[Entries taken from a collection]

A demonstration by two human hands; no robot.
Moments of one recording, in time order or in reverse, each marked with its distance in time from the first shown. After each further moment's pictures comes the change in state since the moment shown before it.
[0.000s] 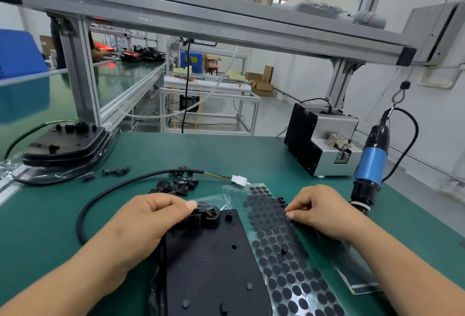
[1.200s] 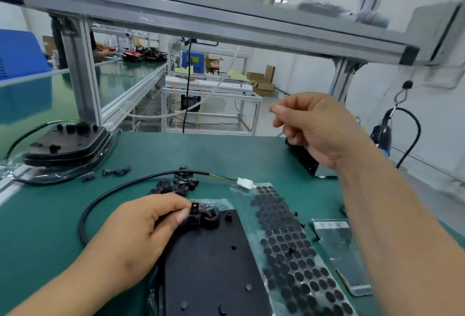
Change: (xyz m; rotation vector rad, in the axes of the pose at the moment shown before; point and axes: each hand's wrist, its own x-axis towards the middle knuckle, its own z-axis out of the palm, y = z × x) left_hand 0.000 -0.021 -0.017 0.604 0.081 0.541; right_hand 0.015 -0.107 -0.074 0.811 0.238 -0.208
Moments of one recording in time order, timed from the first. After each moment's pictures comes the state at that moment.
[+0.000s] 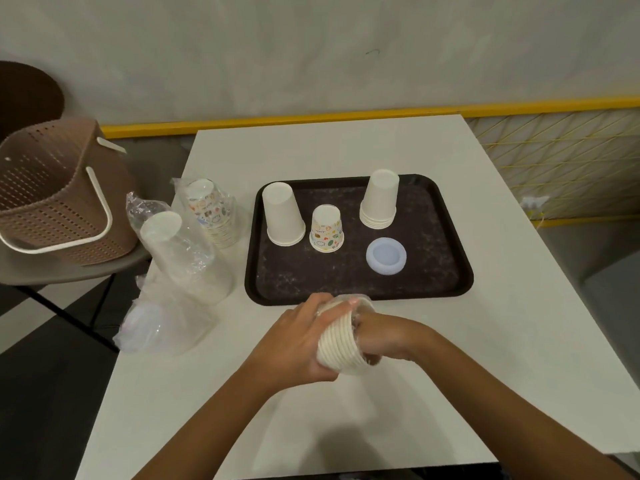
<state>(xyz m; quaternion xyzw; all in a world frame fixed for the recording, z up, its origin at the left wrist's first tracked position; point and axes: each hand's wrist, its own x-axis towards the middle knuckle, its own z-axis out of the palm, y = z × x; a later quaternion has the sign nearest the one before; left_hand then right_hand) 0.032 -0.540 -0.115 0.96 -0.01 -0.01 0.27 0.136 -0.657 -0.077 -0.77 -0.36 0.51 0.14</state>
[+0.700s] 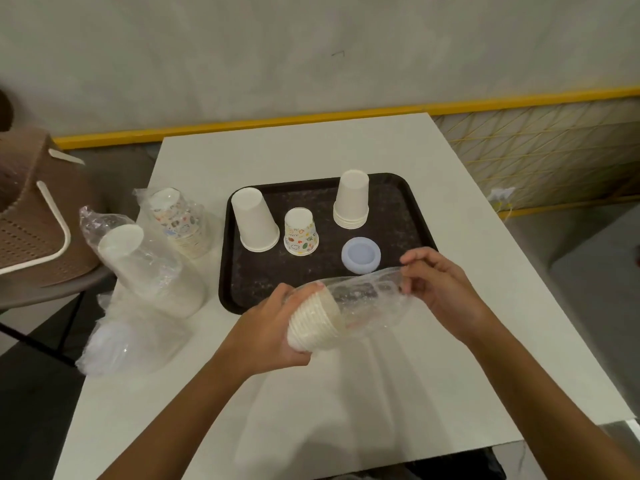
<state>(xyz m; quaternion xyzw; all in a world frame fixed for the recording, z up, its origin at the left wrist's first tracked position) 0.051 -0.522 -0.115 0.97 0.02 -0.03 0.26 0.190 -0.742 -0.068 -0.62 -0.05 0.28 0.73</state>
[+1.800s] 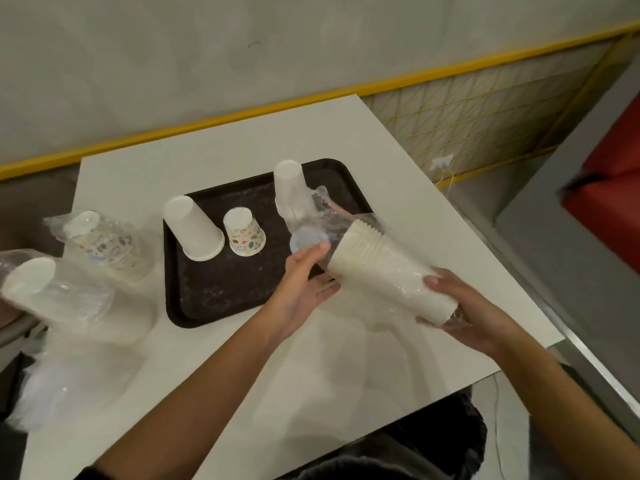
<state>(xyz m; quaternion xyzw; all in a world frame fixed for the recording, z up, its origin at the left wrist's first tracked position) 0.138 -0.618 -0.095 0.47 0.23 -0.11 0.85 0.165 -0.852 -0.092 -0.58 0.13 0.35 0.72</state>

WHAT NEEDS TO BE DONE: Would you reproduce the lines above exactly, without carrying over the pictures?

TASK RESULT:
A demonstration by two human hands; no robot.
Moments of one recording, in time order or in reverse, each marked with its distance in time from the first shown. After each further moment's pictures comes the change in state since the moment shown before it.
[0.000s] 
[1.200s] 
Change: (xyz m; rotation vector rad, in the axes of the pose at the moment shown before; point and axes: each hand's wrist, its own x-axis towards the middle knuckle, its own z-axis out of the palm, y = z × x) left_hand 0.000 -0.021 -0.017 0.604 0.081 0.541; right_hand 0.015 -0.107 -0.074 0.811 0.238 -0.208
Moments of one recording in time order, timed from the first. After each moment's pictures comes the state at that moment.
[+0.000s] 
<state>(xyz m; quaternion xyzw; all in a world frame fixed for the recording, z up, its origin at the left wrist's first tracked position; point and axes: each hand's wrist, its own x-axis towards the middle knuckle, its own z-axis out of the palm, y = z × x; a later quaternion has the sign nearest the one before; left_hand then right_hand) 0.032 -0.540 -0.115 0.96 -0.01 -0.01 0.27 0.136 -0.657 -0.077 -0.77 -0.36 0.51 0.14</state>
[+0.700s] 
<state>(xyz m; quaternion xyzw; all in a world frame fixed for the recording, z up, its origin at the left wrist's first tracked position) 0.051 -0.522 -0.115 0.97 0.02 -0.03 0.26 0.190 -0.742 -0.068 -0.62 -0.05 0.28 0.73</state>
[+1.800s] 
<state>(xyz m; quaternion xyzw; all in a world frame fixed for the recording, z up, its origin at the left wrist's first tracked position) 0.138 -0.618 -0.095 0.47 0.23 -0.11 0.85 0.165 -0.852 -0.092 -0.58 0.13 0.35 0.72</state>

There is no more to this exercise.